Required action
Return each line of the listing exactly as written.

Provided data

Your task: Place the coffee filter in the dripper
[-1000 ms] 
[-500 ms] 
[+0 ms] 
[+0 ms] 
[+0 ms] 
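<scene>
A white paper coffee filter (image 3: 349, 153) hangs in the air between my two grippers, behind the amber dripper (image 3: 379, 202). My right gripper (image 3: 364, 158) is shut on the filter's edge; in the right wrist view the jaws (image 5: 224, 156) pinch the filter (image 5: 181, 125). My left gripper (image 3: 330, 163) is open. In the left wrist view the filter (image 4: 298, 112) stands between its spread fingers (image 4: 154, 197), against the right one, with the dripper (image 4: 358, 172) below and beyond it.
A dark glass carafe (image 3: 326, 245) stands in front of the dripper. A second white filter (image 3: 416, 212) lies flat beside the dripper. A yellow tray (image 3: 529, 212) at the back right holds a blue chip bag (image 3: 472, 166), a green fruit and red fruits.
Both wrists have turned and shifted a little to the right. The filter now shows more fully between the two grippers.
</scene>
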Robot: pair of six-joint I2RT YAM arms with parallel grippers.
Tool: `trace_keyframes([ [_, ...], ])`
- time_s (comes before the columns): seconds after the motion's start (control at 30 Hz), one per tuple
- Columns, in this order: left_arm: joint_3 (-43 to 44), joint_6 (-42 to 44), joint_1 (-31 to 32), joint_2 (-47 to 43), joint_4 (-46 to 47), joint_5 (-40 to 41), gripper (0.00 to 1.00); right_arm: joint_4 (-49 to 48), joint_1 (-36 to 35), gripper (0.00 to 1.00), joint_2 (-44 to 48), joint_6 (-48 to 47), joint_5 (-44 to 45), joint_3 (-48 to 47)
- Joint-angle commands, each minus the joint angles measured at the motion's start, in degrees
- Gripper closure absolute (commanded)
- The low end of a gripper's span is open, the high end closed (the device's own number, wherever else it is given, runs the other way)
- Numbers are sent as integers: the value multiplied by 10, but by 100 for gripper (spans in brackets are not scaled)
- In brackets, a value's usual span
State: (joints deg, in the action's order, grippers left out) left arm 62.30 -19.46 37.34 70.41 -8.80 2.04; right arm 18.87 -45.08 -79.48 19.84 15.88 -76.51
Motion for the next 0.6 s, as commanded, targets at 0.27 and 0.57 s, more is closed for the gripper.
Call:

Solved exercise
Your task: Place the coffee filter in the dripper
[-1000 ms] 
[-500 ms] 
[+0 ms] 
[+0 ms] 
[+0 ms] 
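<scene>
A white paper coffee filter (image 3: 349, 153) hangs in the air between my two grippers, behind the amber dripper (image 3: 379, 202). My right gripper (image 3: 364, 158) is shut on the filter's edge; in the right wrist view the jaws (image 5: 224, 156) pinch the filter (image 5: 181, 125). My left gripper (image 3: 330, 163) is open. In the left wrist view the filter (image 4: 298, 112) stands between its spread fingers (image 4: 154, 197), against the right one, with the dripper (image 4: 358, 172) below and beyond it.
A dark glass carafe (image 3: 326, 245) stands in front of the dripper. A second white filter (image 3: 416, 212) lies flat beside the dripper. A yellow tray (image 3: 529, 212) at the back right holds a blue chip bag (image 3: 472, 166), a green fruit and red fruits.
Both wrists have turned and shifted a little to the right. The filter now shows more fully between the two grippers.
</scene>
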Robot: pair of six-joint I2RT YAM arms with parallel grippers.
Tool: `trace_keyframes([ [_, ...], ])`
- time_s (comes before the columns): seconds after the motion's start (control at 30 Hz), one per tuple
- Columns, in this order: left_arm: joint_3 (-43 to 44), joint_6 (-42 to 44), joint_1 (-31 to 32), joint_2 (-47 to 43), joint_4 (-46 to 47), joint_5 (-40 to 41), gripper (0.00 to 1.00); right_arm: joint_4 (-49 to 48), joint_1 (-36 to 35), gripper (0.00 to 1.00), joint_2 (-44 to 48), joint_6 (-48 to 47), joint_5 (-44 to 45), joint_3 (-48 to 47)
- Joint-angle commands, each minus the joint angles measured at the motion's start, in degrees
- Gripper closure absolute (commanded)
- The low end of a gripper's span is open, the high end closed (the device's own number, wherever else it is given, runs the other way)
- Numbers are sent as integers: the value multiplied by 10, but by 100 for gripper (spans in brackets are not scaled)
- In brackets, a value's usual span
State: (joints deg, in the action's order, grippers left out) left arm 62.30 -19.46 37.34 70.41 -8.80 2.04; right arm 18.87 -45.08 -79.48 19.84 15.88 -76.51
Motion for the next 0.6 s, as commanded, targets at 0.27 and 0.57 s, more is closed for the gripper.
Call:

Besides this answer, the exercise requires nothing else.